Magazine: Ragnar Kjartansson

By: | Date 29.07.2016
Ragnar Kjartansson, emblematic figure of the Icelandic contemporary art scene, is unfairly little known in the UK. He recently exhibited at the the Palais de Tokyo in Paris, directed a new piece at the Berlin Volksbuhne, and this summer holds his first UK retrospective and largest solo exhibition to date at the Barbican Centre in London.
The End – Venice, 2009. Courtesy of the artist, Luhring Ragnar Kjartansson, Augustine, New York and i8 Gallery, Reykjavík. © Rafael Pinho
The numerous articles and reviews about Ragnar Kjartansson will mention his artistic background and surroundings, his parents being well-known Icelandic actors and film directors. He spent his childhood at the Reykjavik city theatre, and started to perform subsequently at an early age.

This period of his life shaped his future choices and recurrent thematic in his work. As he says when reflecting on his background, “When you’re raised in a farm, you know the soil, the land. I was raised in the theatre: I know the superficial”.

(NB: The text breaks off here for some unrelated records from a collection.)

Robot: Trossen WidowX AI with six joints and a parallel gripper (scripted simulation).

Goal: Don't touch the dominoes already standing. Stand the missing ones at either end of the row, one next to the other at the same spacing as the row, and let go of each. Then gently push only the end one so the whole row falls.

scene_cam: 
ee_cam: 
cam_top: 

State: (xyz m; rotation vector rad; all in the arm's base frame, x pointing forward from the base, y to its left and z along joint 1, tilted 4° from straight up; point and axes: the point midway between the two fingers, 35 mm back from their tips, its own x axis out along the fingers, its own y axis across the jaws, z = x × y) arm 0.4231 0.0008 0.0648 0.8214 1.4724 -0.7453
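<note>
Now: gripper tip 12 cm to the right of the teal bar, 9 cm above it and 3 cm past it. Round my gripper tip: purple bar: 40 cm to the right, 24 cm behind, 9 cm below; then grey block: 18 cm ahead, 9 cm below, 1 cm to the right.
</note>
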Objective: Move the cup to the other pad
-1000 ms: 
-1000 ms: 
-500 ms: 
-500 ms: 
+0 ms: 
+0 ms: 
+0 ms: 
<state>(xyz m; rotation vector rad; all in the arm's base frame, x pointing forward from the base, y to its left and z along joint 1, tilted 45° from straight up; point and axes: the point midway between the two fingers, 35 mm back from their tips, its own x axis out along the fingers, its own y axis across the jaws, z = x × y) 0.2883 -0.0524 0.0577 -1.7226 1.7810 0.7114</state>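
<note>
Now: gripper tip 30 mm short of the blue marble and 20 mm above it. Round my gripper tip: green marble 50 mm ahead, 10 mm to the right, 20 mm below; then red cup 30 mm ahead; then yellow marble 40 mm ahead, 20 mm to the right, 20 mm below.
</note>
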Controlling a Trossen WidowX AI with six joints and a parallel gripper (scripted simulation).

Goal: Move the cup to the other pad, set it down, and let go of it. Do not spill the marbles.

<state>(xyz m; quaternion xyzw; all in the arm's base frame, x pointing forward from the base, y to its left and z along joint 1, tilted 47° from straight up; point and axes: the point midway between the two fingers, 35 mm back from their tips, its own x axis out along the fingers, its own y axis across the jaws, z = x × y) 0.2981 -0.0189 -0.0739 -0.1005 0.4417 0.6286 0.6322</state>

Repetition, romantic clichés of tenderness and sorrow, and above all a matchless sense of humour, are essential components of his work.

A perfect example are the paintings –executed at the breathless rhythm of one per day- he undertook over a period of six months during the Viennese biennale in 2009, where he was the youngest artist to date to represent Iceland. The notions of truth and fiction but also the limits between medias –in this case painting and performance- were constantly blurred.
Kjartansson was embodying the bittersweet parody of the romantic artist in his atelier, painting and drinking beers with his friend and model Páll Haukur Björnsson, the work and the space evolving as the days went by, in an accumulation of beer cans and canvases.

Being a painter was Kjartansson’s first intent when he enrolled to art school in Reykjavik, at the time disinterested from conceptual art; ‘I am not going to make dust in a bag’ his younger self used to think.

He soon discovered artists such as Gillian Wearing, movements such as Fluxus, and the thoughts and ideas behind Feminist art, and produced subsequently the piece ‘Me and my Mother’ in which he films himself and his mother in her living room while she is spitting on him. This performance was filmed and re-enacted every five years since then in the same spot of the living room. He considers it as his first artistic piece.

‘What I like about this piece is the pretending’ says Kjartansson. Retrospectively to this piece in which laughter intervenes sometimes, and where one can clearly see that both are acting, Kjartansson reflects about the education received in an art institution - how much one was pressured to be sincere and truthful. Jokingly he describes how problematic that was for him, and claims that if he needed to be sincere he would need to act; ‘my inner soul is full of pretense’. After all, as Jean Cocteau would contend, is theatre not a lie which tells the truth?

Over the top theatricality in God, video in which Kjartansson, tuxedo wearing crooner in pink satin surroundings, sings, as a mantra, the melancholic phrase ‘Sorrow conquers Happiness’. At a time in which he was losing his faith–Ragnar used to be an altar boy and was raised in Lutherian tradition- the affirmation of sorrow, pain, and ultimately death, was a liberating statement. According to the artist, repetition, the most human behavior, generates significance and power within a sentence or an action.

More ‘Sorrow’ and more repetition, in the video of the National from 2010, where the American band from Ohio was asked by Kjartansson, avid listener of their music, to perform their song for six hours as part of the MoMA PS1’s Sunday Sessions.

Kjartansson multiplies durational acts in which music and visuals are tightly connected. This approach maybe culminates in one of his most impressive piece, by its accuracy and technicality, The Visitors. Shot in the Rokeby villa in New York State, The Visitors is a nine channels installation, in which nine musicians including Ragnar are spread in various rooms of the two-hundred years old building, separately filmed as they play a song whose lyrics are taken from Kjartansson’s ex-wife poem ‘Once again/ I fall into/ My feminine ways’.

The Visitors is an immersive journey of softness and melancholy through a magnificient building, whose details we discover as we move through the exhibition room, from one screen to the other, from one harmony to the other, slowly transported into a final gathering image in the fields, tricked by what we thought were paintings and turned out to be tableaux-vivants.

There is something ritualistic in Kjartansson’s work which is inextricable from his origins, from the land of epic sagas, ruled by nature. Leaving faith behind, he researches religion in order to find the human within.

The human slowly lost in the western world that Ragnar interrogates and challenges, in ‘Scenes from western world’ for example, tableaux-vivants of a different nature, this time depicting some emblematic monotonous, mundane and repetitive episodes of our contemporary, civilized habits.

As he is asked whether the repetitive nature of his work would run the risk of boring his audience, Ragnar replies, ‘in our western societies, boredom is a gift that we, sometimes, need to embrace.’

Remarks compiled through the event ‘In conversation: Ragnar Kjartansson’, 20th July 2016, Barbican centre.
Ragnar Kjartansson, Barbican Centre, until Sept.4th 2016, £12.